Requirement
Read through the listing below, and copy every line where the string "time" appears.

Supplied entries
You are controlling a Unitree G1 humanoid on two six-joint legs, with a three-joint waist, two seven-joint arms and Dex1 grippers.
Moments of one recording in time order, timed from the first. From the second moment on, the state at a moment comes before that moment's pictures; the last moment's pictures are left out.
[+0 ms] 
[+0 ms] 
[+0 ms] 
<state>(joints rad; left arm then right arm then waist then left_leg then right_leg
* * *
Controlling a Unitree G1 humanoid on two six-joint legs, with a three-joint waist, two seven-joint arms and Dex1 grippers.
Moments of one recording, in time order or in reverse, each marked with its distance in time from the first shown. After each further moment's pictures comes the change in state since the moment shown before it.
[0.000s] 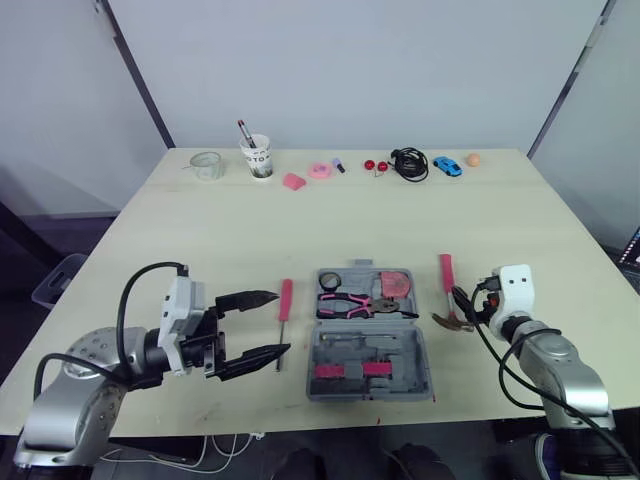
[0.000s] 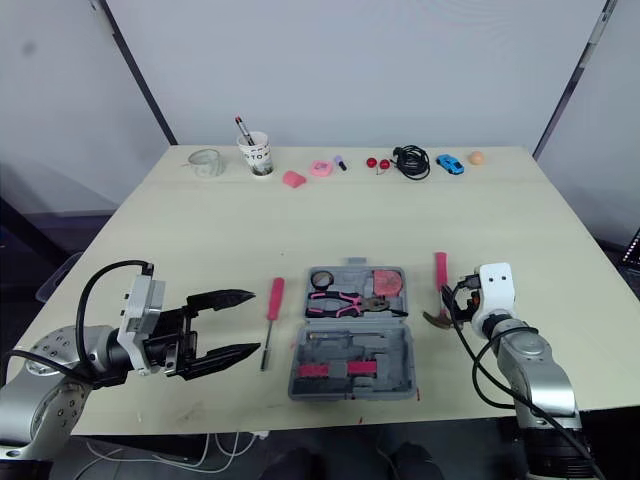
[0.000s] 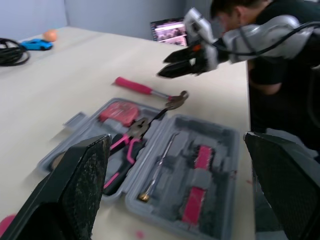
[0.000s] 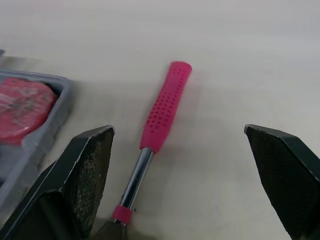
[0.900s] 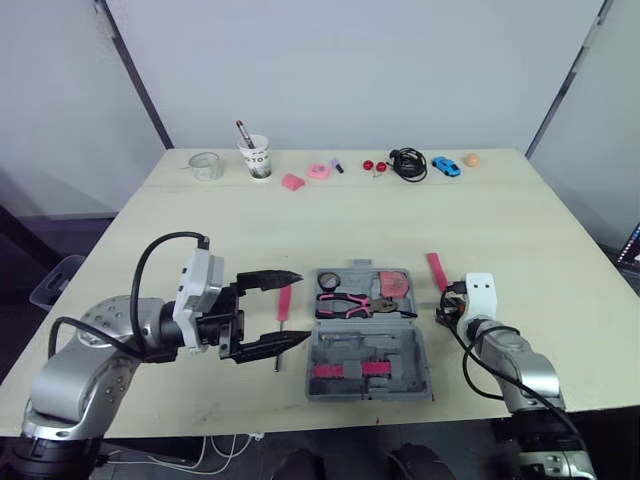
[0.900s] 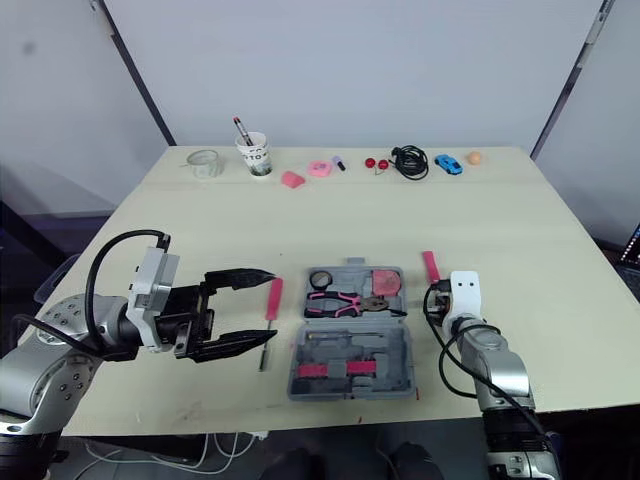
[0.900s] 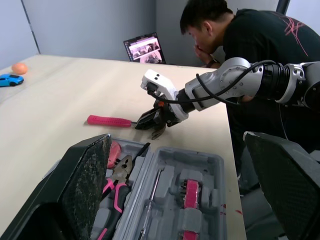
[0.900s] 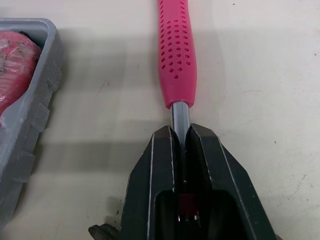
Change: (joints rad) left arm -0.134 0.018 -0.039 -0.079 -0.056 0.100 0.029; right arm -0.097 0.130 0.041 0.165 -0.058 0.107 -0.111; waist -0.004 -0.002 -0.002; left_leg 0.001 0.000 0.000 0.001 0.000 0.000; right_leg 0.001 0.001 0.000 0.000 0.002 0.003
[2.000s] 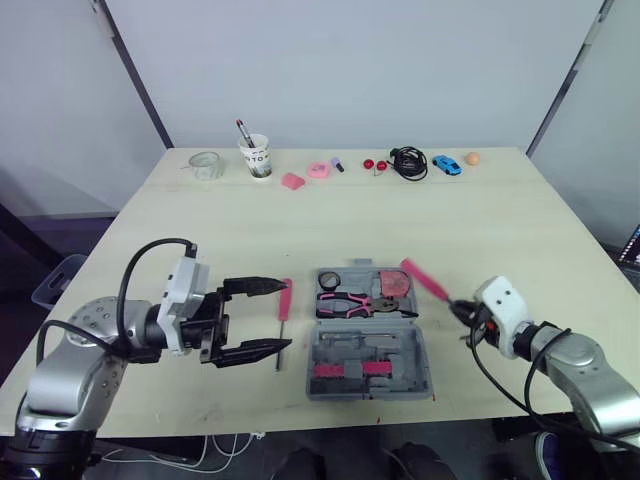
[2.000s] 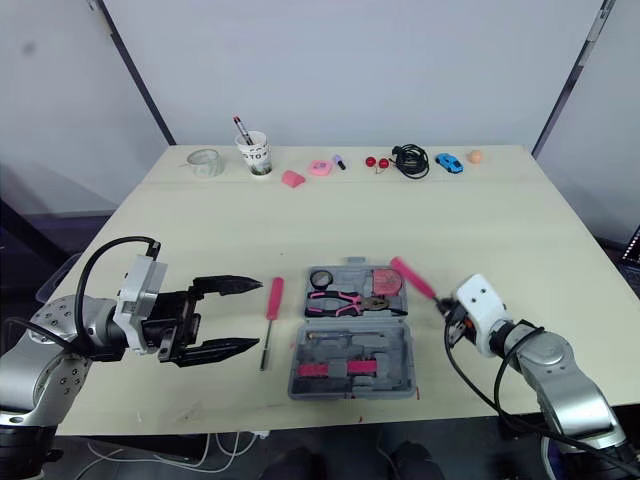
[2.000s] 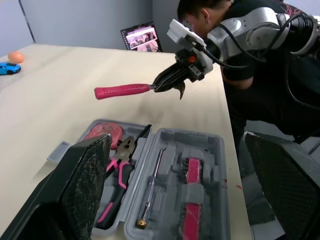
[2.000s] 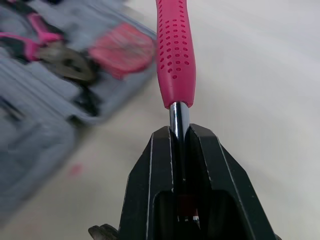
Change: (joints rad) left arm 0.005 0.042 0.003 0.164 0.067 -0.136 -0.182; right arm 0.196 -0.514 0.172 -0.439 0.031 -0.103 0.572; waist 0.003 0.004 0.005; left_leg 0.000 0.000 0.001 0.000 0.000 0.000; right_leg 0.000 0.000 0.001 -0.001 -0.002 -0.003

Solved exercise
Moments of one recording in time order, timed from the first. From the second moment on, the state at a moment comes before that moment's pictures; the last moment's pictures are left out.
Moments of one recording, in time order or in reverse, each marked with its distance in time from the first shown. After each further moment's pictures comes the change in state since the moment shown before it.

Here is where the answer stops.